- Video release poster
- Directed by: Jerry Ciccoritti
- Written by: Jerry Ciccoritti
- Produced by: Arnold H. Bruck Stephen R. Flaks
- Starring: Michael A. Miranda Wendy Gazelle
- Cinematography: Barry Stone
- Edited by: Neil Grieve
- Music by: Philip Stern
- Production company: Cinema Ventures
- Release date: November 1988;
- Country: Canada
- Language: English

= The Understudy: Graveyard Shift II =

1988 film by Jerry Ciccoritti

The Understudy: Graveyard Shift II is a 1988 Canadian direct-to-video horror film directed by Jerry Ciccoritti and starring Michael A. Miranda and Wendy Gazelle.
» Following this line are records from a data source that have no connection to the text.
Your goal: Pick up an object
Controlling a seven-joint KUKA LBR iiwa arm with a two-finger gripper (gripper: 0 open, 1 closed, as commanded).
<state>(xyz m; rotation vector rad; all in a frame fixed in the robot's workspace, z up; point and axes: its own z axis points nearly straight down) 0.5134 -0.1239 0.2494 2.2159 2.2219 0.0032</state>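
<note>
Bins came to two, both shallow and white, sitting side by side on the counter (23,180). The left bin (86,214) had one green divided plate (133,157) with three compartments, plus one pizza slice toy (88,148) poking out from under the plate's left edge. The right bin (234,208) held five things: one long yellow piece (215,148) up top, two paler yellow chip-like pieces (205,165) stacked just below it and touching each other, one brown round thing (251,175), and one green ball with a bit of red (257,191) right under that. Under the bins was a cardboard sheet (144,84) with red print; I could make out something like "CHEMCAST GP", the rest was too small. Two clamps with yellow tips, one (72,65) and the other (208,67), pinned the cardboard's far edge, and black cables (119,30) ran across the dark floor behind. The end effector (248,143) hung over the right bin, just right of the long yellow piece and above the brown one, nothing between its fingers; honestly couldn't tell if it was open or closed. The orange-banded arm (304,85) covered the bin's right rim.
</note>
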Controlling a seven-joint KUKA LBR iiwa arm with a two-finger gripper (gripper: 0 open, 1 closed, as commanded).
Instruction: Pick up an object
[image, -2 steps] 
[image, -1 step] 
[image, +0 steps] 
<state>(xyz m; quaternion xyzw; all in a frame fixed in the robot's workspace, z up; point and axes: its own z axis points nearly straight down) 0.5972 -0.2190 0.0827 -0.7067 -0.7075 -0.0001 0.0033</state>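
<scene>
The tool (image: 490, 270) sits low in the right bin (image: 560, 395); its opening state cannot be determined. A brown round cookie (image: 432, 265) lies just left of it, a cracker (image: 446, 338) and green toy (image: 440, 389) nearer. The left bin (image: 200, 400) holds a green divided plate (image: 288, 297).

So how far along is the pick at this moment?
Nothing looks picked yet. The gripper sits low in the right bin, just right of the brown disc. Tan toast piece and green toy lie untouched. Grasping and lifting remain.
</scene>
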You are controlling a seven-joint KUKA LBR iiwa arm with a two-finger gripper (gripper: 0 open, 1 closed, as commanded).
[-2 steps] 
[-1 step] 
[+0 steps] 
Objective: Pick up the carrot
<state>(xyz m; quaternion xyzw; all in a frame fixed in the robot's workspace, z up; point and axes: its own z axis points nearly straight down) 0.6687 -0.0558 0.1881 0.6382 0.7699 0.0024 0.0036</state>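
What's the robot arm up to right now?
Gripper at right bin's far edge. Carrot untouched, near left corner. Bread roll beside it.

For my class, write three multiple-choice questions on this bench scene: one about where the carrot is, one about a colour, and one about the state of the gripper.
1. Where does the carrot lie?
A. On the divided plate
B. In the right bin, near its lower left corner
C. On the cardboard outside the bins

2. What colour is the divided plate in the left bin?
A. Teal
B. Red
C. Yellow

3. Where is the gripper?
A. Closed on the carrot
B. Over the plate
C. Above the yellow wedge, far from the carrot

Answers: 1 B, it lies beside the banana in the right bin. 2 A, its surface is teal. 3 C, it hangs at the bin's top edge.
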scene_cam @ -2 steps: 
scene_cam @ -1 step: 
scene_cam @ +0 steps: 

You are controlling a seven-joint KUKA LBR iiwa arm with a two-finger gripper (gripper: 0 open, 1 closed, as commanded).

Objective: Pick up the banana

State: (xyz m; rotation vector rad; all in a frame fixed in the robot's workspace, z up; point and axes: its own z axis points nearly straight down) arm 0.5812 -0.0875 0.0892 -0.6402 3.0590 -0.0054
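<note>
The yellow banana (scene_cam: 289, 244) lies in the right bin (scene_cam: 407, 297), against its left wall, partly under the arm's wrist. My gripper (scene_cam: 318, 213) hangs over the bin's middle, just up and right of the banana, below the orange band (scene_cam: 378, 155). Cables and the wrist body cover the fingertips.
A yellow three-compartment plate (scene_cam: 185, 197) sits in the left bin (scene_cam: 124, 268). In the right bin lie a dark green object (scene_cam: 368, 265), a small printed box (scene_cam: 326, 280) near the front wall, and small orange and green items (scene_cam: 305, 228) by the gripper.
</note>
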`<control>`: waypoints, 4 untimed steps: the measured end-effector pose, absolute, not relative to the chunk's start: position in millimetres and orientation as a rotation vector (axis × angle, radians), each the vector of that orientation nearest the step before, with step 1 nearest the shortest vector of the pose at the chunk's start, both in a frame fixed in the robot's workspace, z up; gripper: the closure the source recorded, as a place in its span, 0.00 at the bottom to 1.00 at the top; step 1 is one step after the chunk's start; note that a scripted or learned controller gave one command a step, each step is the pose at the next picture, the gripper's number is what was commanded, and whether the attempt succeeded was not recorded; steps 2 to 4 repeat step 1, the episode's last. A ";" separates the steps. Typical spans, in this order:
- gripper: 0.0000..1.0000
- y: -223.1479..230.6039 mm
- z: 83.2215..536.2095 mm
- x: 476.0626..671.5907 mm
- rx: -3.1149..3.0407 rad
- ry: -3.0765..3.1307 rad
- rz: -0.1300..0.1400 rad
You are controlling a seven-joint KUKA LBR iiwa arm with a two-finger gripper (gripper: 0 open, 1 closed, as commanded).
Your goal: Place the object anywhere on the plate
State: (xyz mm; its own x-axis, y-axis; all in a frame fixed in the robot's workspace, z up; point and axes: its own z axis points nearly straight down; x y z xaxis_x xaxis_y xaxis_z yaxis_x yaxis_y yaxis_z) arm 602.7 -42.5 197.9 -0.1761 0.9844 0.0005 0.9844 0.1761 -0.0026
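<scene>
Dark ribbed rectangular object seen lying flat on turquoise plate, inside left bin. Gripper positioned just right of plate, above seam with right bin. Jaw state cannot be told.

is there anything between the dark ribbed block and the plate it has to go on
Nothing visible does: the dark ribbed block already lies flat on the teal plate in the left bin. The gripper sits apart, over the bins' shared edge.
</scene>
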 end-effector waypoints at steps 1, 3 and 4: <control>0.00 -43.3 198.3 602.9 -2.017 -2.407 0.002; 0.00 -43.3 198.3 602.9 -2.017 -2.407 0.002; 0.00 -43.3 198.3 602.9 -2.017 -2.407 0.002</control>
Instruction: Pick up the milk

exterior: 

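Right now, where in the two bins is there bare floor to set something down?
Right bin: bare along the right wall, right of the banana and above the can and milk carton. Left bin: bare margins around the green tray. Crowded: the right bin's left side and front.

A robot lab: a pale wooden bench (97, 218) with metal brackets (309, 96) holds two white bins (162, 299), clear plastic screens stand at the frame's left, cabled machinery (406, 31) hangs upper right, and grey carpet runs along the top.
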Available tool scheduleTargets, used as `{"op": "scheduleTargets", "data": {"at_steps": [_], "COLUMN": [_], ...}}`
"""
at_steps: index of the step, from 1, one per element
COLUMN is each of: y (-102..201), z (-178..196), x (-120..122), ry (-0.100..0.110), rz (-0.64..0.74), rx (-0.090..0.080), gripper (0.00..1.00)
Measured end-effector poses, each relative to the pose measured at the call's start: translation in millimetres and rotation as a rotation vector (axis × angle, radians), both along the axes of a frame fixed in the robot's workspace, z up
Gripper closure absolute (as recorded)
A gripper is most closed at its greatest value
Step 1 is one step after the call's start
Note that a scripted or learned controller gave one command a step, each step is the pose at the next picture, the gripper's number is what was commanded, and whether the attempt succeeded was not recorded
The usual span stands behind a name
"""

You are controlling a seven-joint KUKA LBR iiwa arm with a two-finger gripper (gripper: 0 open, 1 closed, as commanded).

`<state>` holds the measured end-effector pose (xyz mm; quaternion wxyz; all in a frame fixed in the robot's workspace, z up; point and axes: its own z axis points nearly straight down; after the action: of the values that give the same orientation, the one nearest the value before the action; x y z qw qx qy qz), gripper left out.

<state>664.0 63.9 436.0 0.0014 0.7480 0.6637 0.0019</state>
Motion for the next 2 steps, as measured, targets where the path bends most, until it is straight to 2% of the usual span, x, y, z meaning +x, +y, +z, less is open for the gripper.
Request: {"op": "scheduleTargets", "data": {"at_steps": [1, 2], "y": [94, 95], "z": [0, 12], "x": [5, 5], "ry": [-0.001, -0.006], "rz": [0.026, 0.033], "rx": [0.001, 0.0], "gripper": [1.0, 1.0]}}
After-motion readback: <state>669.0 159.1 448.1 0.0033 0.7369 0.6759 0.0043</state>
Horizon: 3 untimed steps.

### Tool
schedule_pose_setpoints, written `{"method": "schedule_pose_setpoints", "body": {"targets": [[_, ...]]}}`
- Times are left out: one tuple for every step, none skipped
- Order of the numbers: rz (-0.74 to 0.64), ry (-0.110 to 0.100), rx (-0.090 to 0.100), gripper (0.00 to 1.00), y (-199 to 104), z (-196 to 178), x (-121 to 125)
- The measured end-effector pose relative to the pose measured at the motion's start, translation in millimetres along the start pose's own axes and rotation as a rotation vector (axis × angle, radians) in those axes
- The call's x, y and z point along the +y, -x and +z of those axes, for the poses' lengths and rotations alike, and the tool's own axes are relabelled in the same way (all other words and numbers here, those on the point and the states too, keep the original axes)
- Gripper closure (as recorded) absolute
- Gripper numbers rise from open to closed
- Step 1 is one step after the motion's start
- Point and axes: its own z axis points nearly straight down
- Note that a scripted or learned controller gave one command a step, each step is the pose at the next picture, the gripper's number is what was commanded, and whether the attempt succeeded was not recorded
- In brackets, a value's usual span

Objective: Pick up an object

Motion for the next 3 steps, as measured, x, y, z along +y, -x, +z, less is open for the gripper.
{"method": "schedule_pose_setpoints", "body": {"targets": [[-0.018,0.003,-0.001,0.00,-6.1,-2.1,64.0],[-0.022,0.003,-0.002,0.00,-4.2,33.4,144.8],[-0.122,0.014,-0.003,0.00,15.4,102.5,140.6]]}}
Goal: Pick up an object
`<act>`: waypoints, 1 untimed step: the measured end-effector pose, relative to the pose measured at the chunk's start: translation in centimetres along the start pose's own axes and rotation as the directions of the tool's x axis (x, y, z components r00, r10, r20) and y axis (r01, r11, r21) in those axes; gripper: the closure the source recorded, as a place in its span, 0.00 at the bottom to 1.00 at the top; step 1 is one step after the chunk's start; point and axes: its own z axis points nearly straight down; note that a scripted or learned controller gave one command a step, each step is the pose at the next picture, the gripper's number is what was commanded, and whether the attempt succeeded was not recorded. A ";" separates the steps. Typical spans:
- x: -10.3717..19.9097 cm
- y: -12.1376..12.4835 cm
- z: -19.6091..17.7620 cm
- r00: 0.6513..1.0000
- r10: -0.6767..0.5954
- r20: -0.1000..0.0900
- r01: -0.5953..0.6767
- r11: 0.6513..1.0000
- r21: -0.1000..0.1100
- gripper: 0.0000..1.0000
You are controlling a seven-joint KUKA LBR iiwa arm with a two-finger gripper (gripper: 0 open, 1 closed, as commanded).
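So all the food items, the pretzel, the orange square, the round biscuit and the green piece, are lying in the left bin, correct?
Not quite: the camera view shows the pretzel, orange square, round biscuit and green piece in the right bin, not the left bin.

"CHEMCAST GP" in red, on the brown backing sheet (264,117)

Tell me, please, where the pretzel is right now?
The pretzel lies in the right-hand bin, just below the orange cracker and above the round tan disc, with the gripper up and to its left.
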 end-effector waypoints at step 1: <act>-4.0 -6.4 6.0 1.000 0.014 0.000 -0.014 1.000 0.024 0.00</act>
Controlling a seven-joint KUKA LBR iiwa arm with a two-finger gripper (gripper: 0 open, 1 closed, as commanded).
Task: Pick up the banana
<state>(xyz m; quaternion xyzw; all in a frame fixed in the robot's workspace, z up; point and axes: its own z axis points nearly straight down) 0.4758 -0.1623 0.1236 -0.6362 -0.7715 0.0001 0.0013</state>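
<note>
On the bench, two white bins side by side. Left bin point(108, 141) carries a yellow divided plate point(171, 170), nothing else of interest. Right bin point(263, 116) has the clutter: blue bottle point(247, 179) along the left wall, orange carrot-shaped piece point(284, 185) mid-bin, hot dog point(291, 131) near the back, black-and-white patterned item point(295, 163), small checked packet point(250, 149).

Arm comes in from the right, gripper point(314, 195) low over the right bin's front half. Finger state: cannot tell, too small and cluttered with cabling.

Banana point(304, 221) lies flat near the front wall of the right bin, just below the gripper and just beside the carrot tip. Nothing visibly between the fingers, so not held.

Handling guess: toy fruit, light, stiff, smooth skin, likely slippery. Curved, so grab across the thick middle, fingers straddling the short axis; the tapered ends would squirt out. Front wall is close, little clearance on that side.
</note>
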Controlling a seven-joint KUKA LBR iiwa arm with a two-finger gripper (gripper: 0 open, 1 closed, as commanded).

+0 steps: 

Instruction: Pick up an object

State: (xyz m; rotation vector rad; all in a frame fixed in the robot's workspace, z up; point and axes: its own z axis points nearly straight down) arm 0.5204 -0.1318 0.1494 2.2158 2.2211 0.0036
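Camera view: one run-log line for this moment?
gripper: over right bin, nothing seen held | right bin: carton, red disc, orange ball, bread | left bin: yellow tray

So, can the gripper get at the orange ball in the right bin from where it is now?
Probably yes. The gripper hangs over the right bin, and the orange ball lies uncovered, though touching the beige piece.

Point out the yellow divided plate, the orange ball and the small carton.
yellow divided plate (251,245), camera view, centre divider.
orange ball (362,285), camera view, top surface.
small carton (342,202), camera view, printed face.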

It is the sequel to Graveyard Shift (1987).

==Premise==
The macho Italian vampire Baisez appears on the set of a low-budget film about vampirism and billiards and seduces the cast and crew.

==Cast==
- Michael A. Miranda as Baisze (as Silvio Oliviero)
- Wendy Gazelle as Camilla/Patti
- Mark Soper as Matthew
- Ilse von Glatz as Ash
- Tim Kelleher as Duke/Larry
- Leslie Kelly as Martina (as Leslie Kelly)
- Paul Amato as Alan
- Carl Alacchi as Ramoan/Apache

==Production notes==
The film was shot back-to-back with Graveyard Shift under the original title of Graveyard Shift II: Flesh and Fantasy The film was shot in Toronto, Ontario.